Hmmm, what have I done since my last diary entry? Well, as far as the ELF stuff goes, I've written code to parse the .debug_pubnames section (not that it was all that hard, so whoopie). Started looking at .debug_lines but it doesn't look like it holds anything I care about. Actually, turns out... none of it has anything I care about. Did a little digging the other day and discovered that the only way to get full paths to the source files (which was the whole point of me digging into Dwarf2) is to change the way I build the packages. Basically, gcc uses whatever path/filename you pass it on the command-line as the filename in the debugging symbols even if that filename string is a relative pathname (ie "../../src/foo.c" or "foo.c"). How to fix? Call the configure script (or autogen.sh) using a full path, such as /cvs/package/configure --prefix=/opt rather than ./configure --prefix=/opt. Yes, it's that simple. Now the question is: will Valgrind output the full pathname? or will it just output the basename? If it outputs the full pathname then I'm done, otherwise I still have to write some Dwarf2 parser action so that Alleyoop can get at this lovely tidbit of info.

What else?

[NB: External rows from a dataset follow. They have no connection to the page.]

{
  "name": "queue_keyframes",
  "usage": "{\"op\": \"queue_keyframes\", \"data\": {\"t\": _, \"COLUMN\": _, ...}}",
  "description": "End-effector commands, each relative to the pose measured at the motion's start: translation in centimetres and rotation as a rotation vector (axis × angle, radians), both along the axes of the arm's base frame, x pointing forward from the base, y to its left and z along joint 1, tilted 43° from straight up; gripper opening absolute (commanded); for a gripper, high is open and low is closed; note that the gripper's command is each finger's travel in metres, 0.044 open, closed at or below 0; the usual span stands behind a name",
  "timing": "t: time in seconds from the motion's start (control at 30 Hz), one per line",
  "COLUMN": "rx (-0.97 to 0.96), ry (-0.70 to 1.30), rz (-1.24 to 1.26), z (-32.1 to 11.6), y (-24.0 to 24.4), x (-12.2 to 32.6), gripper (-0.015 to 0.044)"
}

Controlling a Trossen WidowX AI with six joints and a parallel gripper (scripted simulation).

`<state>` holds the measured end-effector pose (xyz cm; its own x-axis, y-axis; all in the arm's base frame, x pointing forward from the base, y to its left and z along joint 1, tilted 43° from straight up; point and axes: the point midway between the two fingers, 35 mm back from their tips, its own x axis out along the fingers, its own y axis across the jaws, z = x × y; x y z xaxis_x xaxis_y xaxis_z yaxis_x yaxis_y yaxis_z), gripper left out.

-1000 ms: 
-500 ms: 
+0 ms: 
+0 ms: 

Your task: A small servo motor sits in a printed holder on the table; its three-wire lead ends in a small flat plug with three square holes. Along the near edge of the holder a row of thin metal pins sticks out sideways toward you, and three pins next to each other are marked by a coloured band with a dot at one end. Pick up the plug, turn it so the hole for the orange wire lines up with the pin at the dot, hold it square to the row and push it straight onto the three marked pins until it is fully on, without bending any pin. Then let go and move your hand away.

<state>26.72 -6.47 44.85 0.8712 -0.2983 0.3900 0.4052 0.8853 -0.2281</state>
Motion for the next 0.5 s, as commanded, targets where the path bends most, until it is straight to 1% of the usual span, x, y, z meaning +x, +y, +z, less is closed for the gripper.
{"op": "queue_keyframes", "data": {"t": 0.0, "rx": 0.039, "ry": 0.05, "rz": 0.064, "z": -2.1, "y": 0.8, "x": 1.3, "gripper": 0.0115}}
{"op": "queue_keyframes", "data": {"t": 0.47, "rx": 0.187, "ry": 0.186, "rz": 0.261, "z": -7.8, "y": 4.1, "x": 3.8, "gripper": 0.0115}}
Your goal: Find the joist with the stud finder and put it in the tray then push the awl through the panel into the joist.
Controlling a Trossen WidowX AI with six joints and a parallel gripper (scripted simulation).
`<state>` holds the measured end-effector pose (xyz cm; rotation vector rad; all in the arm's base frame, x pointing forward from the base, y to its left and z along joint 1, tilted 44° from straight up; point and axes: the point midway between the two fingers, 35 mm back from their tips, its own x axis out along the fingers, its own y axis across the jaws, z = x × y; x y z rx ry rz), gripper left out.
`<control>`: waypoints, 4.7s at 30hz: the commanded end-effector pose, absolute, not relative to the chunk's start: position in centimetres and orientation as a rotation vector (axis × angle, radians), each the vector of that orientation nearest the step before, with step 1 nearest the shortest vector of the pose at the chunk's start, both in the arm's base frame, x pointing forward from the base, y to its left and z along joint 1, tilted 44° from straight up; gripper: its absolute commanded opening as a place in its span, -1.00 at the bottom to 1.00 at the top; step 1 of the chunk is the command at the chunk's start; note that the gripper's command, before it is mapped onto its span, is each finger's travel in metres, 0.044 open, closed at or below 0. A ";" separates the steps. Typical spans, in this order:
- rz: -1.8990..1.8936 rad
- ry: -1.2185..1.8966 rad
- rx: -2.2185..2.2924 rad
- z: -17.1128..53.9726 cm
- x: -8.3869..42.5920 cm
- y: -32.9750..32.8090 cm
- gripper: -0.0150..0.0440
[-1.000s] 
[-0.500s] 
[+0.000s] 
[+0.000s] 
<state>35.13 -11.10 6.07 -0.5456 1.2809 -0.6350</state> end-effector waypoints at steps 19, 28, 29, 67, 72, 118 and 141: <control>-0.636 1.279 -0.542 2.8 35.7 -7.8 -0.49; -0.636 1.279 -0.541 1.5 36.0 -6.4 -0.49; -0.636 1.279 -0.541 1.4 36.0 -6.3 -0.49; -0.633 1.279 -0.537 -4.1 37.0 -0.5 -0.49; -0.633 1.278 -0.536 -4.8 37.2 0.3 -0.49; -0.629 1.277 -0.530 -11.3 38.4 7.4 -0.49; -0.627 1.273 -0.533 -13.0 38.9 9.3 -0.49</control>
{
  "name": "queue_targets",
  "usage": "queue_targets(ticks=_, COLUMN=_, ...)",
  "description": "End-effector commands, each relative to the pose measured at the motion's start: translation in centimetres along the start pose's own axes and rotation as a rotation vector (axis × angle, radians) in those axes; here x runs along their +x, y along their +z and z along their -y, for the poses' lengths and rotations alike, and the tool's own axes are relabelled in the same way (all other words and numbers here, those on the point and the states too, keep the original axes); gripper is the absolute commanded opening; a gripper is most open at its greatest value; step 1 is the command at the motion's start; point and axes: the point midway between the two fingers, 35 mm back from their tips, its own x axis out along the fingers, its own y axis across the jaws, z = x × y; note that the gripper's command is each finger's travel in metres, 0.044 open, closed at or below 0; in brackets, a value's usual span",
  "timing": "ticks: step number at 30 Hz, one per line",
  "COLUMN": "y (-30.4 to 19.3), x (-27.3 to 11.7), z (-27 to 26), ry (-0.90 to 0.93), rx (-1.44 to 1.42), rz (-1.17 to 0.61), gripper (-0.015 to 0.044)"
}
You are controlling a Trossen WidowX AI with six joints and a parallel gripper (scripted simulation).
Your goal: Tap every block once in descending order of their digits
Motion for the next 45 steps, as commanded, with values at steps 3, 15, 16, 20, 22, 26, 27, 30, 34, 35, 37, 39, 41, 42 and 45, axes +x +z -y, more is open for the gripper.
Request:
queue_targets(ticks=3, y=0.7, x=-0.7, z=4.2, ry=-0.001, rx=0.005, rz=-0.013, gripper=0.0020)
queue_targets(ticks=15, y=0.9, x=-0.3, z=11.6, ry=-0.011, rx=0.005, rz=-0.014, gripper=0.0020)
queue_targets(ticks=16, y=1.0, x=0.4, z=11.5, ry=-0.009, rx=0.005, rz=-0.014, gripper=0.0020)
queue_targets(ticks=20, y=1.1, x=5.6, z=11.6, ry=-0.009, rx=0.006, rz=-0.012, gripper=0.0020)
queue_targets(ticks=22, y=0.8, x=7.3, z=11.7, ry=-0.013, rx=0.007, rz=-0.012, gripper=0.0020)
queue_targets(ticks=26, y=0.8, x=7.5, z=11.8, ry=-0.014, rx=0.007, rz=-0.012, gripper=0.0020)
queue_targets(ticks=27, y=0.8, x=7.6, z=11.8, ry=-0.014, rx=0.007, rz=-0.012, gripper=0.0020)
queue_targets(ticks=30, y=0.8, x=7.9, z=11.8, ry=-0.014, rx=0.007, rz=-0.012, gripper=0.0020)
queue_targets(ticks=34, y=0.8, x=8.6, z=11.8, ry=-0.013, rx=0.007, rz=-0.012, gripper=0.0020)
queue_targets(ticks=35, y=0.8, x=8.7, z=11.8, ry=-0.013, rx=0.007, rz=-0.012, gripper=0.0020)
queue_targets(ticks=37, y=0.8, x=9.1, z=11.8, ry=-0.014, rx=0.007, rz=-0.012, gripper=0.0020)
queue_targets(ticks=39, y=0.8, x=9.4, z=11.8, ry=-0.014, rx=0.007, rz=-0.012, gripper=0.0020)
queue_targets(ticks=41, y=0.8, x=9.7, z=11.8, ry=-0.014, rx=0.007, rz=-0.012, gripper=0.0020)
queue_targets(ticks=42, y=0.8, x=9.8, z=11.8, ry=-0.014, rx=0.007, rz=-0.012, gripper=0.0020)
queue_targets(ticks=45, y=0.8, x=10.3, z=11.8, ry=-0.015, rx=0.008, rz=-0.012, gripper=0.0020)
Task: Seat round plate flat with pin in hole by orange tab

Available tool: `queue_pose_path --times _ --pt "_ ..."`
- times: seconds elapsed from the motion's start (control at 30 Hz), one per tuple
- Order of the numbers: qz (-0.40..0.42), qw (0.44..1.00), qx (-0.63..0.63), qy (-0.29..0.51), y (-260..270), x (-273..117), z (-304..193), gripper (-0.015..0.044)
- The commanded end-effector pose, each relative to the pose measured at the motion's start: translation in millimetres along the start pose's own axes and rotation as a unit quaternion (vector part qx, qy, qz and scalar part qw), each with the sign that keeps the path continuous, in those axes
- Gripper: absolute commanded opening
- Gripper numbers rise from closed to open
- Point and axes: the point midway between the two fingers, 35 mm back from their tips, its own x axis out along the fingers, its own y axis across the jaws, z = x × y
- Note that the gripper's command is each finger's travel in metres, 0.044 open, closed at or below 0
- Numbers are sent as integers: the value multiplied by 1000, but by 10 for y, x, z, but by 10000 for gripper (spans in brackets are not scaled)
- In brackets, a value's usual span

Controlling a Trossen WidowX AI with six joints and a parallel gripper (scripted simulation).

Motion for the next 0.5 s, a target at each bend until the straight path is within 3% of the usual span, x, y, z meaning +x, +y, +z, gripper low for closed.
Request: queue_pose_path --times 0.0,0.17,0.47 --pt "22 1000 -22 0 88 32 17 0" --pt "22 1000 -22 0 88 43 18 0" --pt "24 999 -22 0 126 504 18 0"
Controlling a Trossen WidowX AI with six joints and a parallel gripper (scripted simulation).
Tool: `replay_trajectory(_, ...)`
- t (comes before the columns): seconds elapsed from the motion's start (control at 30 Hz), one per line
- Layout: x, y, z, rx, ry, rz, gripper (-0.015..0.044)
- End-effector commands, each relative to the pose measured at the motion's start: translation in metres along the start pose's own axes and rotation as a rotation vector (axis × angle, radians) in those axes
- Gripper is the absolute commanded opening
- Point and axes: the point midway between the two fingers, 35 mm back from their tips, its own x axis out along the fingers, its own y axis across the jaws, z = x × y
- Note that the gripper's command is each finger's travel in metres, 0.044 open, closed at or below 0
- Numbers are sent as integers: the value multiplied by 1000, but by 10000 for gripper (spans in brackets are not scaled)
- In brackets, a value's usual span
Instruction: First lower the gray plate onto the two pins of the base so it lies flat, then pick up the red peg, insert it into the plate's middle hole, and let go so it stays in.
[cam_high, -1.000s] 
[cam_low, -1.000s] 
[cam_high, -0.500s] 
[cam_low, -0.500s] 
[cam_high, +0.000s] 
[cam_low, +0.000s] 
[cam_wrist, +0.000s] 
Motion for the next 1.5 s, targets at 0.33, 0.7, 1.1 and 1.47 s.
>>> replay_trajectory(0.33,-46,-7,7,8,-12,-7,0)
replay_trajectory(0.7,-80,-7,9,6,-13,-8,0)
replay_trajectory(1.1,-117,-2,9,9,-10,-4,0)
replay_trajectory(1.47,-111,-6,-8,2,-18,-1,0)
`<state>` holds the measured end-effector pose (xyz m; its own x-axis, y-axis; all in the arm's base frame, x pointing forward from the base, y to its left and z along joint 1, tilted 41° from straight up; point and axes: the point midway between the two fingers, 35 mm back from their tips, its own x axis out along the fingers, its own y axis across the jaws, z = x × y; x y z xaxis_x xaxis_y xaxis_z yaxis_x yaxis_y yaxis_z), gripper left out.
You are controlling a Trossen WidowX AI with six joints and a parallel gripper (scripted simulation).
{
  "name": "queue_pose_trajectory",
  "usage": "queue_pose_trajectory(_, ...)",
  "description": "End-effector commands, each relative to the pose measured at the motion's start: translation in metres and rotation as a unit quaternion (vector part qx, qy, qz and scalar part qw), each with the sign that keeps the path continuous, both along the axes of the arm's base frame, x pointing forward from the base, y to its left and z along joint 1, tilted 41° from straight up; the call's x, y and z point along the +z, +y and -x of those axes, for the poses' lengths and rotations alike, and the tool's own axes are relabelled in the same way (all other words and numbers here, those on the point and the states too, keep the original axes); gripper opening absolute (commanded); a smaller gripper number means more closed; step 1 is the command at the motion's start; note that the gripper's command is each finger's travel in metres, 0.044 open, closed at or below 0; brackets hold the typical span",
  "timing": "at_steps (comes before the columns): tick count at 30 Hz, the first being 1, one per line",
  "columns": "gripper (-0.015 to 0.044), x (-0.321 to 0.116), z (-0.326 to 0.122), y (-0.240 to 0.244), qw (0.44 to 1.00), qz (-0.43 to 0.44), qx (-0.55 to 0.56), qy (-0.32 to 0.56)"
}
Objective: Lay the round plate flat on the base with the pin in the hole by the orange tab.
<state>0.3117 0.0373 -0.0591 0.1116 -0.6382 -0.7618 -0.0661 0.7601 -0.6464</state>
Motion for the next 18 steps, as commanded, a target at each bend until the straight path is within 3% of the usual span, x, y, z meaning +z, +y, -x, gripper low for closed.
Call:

Well, I booted WindowsXP for once in the past year (or two?) to pick up where I left off in NeverWinter Nights and spent most of Saturday (or was it Sunday?) playing it. Still in Chapter 2, but I did get a fair bit farther at least.

Then, last night I installed a bunch of other games I had like Diablo 2 (plus the Lord of Destruction expansion pack) and my personal favourite first-person shooter, Quake 3 Arena. I also have this game for Linux, tho the last time I installed it about 6 months ago on Red Hat 7.2, it was so dog slow it was unplayable. Bloody graphics accelerator is pretty shite under Linux unfortunately. I think maybe it works a little better under Red Hat 9 which is what I am running now, but I'm not <google>Feeling Lucky</google>. To be honest, I don't even think my laptop's ATI Radeon 9000 is fast enough under Linux to play Quake 3 under, and that's a fair bit faster than my desktop's ATI Radeon 7500. Something like 10x faster. Ah well.